Seperti sebuah angan yang menjadi kenyataan, firasat nenek bahwa ia yang akan meninggalkan bahtera sakinah ini terlebih dahulu benar-benar terjadi. Tetapi janji nenek untuk membuat kakek bahagia tetap dipenuhinya meski ia sudah berada di alam lain. Nenek pernah berkata kepada kekek bahwa di kala senja usianya kini, ia tidak lagi bisa melayani kakek, memenuhi keinginannya, dan menjadi andalannya dalam menjalani kesehariannya—meski hatinya tetap bisa menjadi satu-satunya sandaran. Bagai mengulum tangkai mawar berduri yang masih segar, ia memberikan mawar itu kepada sang kekasih hati, dengan tulus beriring doa, sebagai tanda cintanya. Ia meminta kakek untuk bersedia menikah lagi.

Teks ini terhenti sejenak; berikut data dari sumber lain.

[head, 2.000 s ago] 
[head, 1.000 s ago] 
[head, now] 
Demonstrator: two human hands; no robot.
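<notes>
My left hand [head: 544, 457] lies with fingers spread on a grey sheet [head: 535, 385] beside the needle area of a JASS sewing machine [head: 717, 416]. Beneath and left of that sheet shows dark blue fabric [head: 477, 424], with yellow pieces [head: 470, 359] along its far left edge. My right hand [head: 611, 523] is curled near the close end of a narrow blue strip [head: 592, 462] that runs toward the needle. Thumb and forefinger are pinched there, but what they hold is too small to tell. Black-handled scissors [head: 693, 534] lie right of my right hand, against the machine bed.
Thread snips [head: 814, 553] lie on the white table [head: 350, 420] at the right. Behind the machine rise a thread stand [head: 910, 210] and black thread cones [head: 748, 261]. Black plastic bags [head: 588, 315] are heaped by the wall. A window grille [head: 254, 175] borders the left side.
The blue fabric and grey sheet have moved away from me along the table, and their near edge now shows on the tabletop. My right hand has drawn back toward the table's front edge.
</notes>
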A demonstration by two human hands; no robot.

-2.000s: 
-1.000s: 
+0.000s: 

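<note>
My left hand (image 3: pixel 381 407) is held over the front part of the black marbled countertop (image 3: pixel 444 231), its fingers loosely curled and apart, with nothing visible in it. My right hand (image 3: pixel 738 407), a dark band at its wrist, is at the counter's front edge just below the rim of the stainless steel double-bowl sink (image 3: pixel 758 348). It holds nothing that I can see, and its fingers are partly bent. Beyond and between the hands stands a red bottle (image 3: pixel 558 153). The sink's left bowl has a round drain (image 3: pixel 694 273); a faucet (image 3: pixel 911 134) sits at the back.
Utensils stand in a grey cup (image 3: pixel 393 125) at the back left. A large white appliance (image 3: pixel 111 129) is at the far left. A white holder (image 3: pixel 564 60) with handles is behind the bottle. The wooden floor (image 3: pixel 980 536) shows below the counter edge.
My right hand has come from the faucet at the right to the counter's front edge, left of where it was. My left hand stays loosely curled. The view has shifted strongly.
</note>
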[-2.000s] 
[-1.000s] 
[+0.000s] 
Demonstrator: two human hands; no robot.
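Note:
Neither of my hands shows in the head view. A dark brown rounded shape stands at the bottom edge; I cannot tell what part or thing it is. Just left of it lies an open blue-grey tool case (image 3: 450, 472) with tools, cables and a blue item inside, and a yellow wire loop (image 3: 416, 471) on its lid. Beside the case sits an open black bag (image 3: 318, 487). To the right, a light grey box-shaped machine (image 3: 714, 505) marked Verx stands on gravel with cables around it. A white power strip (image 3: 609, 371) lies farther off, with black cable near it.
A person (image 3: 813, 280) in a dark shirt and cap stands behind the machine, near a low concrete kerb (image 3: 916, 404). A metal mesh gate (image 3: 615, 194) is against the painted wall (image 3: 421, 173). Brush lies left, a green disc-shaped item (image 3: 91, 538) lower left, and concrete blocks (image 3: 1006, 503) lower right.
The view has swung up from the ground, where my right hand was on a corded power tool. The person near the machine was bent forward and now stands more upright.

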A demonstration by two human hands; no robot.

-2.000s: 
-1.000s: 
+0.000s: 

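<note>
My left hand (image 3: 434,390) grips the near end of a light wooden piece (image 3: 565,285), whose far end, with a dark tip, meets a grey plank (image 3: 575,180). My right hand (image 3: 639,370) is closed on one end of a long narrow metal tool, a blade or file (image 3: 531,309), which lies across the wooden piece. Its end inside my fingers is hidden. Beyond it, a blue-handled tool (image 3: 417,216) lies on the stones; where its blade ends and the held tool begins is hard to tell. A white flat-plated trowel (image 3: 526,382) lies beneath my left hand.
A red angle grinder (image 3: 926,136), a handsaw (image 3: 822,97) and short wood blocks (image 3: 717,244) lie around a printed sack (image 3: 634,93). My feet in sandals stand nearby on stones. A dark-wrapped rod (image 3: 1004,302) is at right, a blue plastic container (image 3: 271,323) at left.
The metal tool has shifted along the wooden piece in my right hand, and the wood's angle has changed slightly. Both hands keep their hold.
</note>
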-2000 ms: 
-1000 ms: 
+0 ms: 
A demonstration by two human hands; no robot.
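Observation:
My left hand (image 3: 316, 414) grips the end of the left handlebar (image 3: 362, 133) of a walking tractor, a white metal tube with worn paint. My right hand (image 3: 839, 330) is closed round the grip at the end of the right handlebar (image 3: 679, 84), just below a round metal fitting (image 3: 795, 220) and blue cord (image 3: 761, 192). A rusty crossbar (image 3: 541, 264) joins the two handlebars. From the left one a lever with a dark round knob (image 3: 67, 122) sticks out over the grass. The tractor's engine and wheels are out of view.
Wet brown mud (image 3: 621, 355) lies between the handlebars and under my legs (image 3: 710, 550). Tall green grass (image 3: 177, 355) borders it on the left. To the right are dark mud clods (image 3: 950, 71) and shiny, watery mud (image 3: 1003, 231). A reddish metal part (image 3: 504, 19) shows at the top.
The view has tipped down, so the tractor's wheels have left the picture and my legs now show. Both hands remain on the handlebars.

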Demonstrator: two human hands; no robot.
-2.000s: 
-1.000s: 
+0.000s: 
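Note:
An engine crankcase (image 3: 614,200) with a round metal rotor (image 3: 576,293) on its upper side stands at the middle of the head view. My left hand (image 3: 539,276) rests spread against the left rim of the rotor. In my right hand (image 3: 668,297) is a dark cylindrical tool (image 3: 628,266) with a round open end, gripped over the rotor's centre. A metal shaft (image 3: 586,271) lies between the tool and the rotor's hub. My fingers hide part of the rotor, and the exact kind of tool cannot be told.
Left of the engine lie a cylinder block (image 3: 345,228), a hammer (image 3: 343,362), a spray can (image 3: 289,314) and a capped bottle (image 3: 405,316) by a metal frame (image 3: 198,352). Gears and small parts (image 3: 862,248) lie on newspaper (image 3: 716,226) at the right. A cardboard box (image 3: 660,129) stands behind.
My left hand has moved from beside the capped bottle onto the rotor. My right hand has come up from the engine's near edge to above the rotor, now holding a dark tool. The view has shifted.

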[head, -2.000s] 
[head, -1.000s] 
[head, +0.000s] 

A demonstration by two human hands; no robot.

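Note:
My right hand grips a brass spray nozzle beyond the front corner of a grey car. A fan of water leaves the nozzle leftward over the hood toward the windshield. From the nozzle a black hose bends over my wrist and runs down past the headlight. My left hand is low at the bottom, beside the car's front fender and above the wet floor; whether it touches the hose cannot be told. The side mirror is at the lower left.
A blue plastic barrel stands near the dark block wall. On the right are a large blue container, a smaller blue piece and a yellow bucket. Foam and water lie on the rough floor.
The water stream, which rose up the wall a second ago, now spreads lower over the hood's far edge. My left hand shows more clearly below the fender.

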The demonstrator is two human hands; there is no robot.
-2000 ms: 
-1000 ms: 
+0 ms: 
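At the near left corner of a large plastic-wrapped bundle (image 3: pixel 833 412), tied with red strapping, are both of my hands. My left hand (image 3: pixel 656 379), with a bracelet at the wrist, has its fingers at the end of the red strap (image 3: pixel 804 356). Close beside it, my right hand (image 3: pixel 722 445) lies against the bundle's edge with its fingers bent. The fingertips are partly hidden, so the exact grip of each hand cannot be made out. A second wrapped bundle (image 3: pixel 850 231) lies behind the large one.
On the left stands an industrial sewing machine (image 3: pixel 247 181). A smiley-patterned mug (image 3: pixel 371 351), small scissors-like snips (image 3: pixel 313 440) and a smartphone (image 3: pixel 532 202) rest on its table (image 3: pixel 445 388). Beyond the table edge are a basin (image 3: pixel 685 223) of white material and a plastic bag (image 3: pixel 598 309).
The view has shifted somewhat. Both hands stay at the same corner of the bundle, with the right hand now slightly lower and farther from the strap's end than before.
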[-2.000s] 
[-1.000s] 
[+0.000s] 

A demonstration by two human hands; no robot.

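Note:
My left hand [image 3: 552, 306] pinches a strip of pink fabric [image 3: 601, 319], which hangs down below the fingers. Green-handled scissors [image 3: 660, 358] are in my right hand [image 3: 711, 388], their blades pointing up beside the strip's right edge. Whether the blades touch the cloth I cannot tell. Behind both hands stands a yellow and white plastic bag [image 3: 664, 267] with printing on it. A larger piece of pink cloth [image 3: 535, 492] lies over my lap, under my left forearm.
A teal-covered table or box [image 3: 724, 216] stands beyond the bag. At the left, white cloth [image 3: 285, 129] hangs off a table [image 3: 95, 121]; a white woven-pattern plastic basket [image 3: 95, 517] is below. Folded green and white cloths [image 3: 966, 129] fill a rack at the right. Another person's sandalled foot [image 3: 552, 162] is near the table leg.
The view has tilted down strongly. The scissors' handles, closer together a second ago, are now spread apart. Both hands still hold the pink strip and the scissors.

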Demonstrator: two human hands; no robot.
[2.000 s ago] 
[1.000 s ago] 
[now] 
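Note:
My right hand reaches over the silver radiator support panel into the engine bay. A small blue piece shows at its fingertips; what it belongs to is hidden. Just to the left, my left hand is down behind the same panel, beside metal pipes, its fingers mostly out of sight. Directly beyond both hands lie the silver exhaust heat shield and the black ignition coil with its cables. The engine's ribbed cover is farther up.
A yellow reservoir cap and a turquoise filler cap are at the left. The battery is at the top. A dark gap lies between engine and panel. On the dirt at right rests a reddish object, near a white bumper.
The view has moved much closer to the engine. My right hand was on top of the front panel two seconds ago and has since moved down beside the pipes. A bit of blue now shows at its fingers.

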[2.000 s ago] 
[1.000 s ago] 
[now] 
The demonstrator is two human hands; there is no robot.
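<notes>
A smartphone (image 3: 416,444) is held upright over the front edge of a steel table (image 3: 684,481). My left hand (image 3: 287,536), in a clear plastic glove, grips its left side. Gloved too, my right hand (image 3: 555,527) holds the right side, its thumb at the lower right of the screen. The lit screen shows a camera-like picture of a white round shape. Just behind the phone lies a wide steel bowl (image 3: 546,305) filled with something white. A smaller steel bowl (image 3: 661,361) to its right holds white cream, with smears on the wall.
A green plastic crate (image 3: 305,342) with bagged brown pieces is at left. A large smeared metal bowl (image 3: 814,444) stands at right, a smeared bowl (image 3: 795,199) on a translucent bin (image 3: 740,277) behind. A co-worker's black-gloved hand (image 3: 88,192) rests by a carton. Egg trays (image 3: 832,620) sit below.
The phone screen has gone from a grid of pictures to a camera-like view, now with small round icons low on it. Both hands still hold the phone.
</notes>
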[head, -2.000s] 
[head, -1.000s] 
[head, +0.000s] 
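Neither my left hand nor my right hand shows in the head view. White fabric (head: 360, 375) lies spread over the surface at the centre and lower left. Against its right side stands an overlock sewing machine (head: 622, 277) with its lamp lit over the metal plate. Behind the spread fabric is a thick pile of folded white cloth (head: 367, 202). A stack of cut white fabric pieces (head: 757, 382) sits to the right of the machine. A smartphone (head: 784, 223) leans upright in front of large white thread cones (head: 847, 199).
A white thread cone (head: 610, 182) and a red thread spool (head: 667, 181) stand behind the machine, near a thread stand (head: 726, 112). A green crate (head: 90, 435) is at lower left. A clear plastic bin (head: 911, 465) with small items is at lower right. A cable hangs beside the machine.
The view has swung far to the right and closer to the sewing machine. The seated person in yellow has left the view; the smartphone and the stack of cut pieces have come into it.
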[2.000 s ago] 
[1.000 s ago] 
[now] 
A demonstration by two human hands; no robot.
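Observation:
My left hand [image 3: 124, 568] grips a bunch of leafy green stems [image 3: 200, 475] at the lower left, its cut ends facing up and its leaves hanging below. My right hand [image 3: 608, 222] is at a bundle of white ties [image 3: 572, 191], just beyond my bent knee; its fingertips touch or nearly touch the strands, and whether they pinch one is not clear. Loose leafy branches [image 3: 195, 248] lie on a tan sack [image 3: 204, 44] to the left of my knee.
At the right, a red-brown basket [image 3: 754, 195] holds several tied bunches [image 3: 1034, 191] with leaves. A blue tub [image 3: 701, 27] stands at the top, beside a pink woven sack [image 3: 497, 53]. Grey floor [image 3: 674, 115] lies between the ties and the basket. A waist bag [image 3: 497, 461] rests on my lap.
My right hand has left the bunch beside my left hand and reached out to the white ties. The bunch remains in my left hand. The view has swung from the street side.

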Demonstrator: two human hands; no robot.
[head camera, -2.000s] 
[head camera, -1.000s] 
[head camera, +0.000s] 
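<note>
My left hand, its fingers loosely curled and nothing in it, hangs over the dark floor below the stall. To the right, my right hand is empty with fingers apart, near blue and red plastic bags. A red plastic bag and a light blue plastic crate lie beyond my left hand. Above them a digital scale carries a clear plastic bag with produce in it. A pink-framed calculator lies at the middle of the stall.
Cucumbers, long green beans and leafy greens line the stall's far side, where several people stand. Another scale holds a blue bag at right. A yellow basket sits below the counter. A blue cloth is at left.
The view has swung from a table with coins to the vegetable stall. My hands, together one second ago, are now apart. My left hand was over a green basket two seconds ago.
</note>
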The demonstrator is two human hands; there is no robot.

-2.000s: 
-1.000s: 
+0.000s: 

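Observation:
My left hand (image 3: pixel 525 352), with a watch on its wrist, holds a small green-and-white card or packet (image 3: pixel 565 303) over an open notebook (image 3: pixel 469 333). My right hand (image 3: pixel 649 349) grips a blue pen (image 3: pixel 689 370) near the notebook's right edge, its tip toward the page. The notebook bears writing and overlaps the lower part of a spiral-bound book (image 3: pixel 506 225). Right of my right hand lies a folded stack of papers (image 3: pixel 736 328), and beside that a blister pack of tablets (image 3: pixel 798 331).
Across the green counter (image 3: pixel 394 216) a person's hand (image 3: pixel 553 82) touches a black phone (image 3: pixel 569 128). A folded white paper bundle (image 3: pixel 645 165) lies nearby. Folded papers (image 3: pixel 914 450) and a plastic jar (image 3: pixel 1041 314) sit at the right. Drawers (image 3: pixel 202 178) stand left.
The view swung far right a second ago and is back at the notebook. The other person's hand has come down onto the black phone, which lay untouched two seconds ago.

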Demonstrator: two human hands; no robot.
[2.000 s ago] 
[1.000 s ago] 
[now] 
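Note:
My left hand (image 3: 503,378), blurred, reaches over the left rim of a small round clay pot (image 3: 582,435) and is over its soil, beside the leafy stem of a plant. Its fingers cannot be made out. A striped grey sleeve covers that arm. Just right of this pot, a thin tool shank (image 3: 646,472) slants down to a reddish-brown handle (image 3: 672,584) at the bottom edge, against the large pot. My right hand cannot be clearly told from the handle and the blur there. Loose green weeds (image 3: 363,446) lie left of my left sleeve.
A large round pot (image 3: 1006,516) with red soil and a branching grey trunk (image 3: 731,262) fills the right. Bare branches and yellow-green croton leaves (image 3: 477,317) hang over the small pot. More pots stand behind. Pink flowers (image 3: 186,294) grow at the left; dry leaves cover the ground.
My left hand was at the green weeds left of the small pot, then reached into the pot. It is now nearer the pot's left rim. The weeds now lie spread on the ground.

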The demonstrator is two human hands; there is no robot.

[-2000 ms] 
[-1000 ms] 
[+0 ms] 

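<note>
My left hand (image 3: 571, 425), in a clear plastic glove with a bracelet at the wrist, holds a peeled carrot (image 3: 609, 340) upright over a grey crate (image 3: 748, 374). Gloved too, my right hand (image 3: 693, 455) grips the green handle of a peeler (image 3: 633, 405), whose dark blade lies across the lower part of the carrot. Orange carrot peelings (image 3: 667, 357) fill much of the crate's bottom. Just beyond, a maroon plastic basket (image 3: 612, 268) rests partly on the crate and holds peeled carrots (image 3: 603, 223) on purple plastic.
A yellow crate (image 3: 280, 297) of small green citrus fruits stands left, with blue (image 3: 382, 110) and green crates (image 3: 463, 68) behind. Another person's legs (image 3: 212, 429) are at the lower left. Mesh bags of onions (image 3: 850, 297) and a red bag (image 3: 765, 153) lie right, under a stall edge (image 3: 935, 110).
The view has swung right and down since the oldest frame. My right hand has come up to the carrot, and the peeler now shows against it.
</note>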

Betapa sungguh keputusan semacam itu hanya bisa dilontarkan oleh wanita berhati suci. Jiwanya tak pernah dikotori dengan dengki. Mulutnya selalui dipenuhi nasihat-nasihat ilahi. Sukmanya dialiri dengan rasa kasih sayang pada keluarganya. Lantunan dzikir dan doa senantiasa mengalun pada lidahnya. Tak ada testimoni negatif dari orang-orang di sekitarnya tentang dirinya. Raut muka jasadnya tersenyum: bercahaya. Tak terbayang jelita wajahnya di alam baka sana.


Tak lama setelah semua duka cita itu mereda, tibalah saatnya kami semua melaksanakan wasiat nenek. Tepat pada hari ke seratus sepuluh meninggalnya nenek, kakek memilih seorang wanita solehah nan cantik untuk diperistrinya. Seorang nenek yang baik hati dengan tiga orang anak dan sembilan orang cucu. Wanita itu memang sudah terpilihkan dengan tepat oleh nenek sebelum meninggalnya. Dulu ketika di rumah sakit, nenek pernah berkata selepas bangun dari tidurnya, “Ini mah nini Neneng, ini mah nini Neneng, bukan nini Oko, jangan salah manggil, ya. Ini mah nini Neneng.” sambil menunjuk dirinya. Entah apa yang baru saja datang dalam mimpi nenek saat itu hingga beliau bisa berkata demikian. Kami anggap itu suatu pertanda, dan tanda itu memang benar-benar nyata sekarang.


Air mata bahagia tumpah ruah sesaat selepas ikrar janji suci itu dikumandangkan oleh Abah. Di sebuah masjid tempat dilangsungkannya pernikahan fenomenal sepanjang sejarah kehidupan keluarga besar kami, hampir seluruh sanak saudara yang hadir di situ menangis. Terlebih lagi kedua mempelai laki-laki dan perempuan. Mereka bagai dua insan yang terlahir kembali. Filosofi hari raya kembali fitri di sini benar-benar terjadi. Kakek dan nenek baruku saling memandang, tersenyum. Ketika Abah mendekap dan mencium istrinya dengan gembira, seketika tawa buncah memenuhi ruangan masjid yang cukup luas dengan empat tiang itu. Kami semua bersuka cita pada hari itu. Nenek di alam sana pasti turut tersenyum bahagia menyaksikan ini semua.


Selanjutnya, bahtera kehidupan Abah dan Nini Neneng kami angankan berlangsung dengan sakinah, mawaddah, wa rahmah. Kami yakin pertalian itu dilandasi oleh rasa cinta yang penuh kepada Yang Maha Kuasa. Sungguh indah cerita yang dituliskan tinta-Nya bagi kehidupan kakek, nenek, nini Neneng, dan kami semua. Setelahnya, ini akan menjadi sebuah cerita yang panjang. Mudah-mudahan cerita ini akan berujung pada dikumpulkannya kembali keluarga kami di surga yang menawan kelak. Aamiin ya Tuhanku yang Maha Penyayang.